# where could i get these handle boxes ???



## vallejo276 (Jun 19, 2007)

where could i get something like this custom printed for my t-shirts


----------



## sid (Oct 6, 2007)

Looks like a custom die cut box. Custom boxes are not uncommon if you buy enough. There maybe a vendor out there with the die, just do what we all do: Google search.


----------



## PressForProfit (Jun 11, 2008)

vallejo276 said:


> where could i get something like this custom printed for my t-shirts


Got to love Uline...
Carrying Cases - Uline

Call them and ask about custom imprinting.

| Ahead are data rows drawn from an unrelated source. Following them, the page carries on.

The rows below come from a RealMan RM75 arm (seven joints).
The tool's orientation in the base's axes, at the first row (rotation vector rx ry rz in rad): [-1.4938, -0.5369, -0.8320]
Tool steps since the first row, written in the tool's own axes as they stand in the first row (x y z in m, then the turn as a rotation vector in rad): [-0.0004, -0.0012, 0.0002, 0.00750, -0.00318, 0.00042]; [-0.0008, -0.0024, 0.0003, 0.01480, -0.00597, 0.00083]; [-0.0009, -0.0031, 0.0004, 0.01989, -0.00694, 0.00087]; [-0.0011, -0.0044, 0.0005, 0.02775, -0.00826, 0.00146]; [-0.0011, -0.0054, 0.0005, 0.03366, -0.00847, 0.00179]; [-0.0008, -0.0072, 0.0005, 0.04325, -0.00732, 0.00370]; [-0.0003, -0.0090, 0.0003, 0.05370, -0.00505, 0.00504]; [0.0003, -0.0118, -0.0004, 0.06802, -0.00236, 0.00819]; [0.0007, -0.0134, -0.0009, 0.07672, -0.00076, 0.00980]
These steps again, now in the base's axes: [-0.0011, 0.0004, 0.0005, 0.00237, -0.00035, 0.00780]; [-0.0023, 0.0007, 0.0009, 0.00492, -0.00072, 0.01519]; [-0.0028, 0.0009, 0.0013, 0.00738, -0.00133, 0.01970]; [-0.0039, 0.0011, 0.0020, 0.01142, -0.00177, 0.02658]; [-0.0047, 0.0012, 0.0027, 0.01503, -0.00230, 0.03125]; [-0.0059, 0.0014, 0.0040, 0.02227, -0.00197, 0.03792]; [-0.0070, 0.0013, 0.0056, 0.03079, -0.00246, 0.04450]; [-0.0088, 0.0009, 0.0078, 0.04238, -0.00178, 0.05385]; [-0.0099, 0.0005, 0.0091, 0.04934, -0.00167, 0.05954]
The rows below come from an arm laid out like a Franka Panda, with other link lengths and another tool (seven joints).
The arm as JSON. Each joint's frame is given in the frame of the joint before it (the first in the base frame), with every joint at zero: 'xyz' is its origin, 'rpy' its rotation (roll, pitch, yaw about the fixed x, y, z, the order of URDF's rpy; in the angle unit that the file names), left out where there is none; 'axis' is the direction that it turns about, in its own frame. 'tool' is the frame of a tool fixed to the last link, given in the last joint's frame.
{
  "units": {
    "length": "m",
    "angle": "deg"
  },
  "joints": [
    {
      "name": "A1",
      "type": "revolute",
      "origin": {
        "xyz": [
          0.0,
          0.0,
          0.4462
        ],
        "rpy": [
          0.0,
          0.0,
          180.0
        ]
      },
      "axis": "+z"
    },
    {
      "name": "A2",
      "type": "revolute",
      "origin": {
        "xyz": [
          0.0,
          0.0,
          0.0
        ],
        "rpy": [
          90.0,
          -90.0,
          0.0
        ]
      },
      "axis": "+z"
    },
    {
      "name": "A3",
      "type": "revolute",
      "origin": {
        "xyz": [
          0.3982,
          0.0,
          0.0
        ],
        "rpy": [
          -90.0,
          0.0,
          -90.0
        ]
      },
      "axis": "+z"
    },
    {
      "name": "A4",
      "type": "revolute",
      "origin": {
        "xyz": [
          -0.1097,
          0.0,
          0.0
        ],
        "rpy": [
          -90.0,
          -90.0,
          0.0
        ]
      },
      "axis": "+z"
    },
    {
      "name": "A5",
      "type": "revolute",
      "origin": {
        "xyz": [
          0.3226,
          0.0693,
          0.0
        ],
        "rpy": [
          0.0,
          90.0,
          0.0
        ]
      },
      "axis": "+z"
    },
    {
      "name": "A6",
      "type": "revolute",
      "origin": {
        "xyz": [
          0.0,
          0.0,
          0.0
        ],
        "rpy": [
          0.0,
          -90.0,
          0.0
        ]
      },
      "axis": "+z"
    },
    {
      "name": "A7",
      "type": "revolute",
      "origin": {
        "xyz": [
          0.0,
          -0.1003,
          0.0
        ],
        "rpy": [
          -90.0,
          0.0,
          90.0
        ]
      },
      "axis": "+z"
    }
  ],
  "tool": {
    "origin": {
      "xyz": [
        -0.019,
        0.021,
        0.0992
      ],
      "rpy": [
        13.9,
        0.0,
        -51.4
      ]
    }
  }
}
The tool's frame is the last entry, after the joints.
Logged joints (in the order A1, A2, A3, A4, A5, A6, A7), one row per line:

You can also find these through a local ASI (as specialty) distributor in your local phone book.


----------



## bastardnfriends (Feb 19, 2008)

You can also get those at Cactus Containers (http://www.cactuscontainers.com/).


----------



## vallejo276 (Jun 19, 2007)

thanks alot guys this sure helped!!! now on to contacting them ...


----------



## xbrandon408x (Jan 24, 2008)

yea i tried cactus containers i don't know if its just me or im impatient or something.

i first called them asking for a quote and the guy was kinda rude like he didn't even sound like wanting to answer my questions. Then he gave me his email at the end.

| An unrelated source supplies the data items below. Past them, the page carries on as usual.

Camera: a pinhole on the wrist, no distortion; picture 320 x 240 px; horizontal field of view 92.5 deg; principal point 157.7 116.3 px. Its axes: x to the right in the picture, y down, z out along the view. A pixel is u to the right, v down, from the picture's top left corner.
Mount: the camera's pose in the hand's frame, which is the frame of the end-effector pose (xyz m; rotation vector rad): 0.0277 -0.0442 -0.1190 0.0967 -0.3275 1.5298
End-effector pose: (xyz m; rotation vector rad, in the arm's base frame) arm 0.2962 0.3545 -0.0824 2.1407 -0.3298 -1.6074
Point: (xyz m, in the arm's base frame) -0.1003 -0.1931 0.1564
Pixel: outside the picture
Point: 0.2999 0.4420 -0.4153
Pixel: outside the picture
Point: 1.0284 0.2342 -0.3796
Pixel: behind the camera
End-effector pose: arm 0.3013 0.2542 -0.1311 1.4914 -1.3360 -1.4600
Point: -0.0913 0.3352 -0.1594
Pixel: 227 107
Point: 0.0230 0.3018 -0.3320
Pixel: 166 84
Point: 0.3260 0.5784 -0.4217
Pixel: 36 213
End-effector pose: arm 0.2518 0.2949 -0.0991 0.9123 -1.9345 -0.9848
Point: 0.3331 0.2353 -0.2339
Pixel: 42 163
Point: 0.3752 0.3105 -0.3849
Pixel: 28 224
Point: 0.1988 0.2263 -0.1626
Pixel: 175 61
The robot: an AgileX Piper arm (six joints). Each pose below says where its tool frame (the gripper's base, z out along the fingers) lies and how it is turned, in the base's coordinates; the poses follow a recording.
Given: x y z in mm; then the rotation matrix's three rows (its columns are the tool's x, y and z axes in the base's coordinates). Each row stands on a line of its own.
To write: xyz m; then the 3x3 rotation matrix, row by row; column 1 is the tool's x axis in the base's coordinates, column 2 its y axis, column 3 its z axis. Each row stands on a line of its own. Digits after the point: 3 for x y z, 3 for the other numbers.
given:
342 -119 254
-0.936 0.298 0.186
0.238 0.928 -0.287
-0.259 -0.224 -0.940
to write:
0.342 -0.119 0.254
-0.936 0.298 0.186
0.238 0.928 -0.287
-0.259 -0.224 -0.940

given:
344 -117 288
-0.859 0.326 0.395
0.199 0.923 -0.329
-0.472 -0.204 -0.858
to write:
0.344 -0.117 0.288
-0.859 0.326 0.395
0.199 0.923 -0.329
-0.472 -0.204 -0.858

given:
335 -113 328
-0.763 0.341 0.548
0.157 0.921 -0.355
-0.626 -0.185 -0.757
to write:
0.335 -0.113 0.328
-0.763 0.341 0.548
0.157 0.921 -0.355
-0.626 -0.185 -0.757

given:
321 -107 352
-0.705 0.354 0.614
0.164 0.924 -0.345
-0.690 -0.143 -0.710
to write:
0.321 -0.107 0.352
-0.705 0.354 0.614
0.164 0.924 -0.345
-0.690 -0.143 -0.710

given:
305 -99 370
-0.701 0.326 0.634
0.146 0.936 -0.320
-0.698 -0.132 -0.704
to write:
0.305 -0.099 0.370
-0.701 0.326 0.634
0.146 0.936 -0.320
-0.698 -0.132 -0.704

I send him what i want my box to look like design and demensions how many how i want them printed etc.

i think this was last friday so its been 4 days not including the weekends and i still haven't even gotten a response to confirm that they will give me a quote. The site says withing 24-48 hours that i would get a quote.
So now i sent another request and im checking out other places to


----------



## Rodney (Nov 3, 2004)

xbrandon408x said:


> yea i tried cactus containers i don't know if its just me or im impatient or something.
> 
> i first called them asking for a quote and the guy was kinda rude like he didn't even sound like wanting to answer my questions. Then he gave me his email at the end.
> 
> ...


It could be that they sent you an email and it got filtered. 

I sent them an email and they responded right away.

I replied back and they responded again right away.

Sometimes it takes awhile to put together a custom quote for someone though. If you sent an email late Friday, then that gets rid of one business day  Your post was also made halfway through the middle of the 3rd business day.


----------



## xbrandon408x (Jan 24, 2008)

it probably got filtered because i never did get it hahaha
but i kinda thought that i should wait to get my business going a little more before i get boxes like that
so ill probably go back to them again and make sure it didn't get filtered out


----------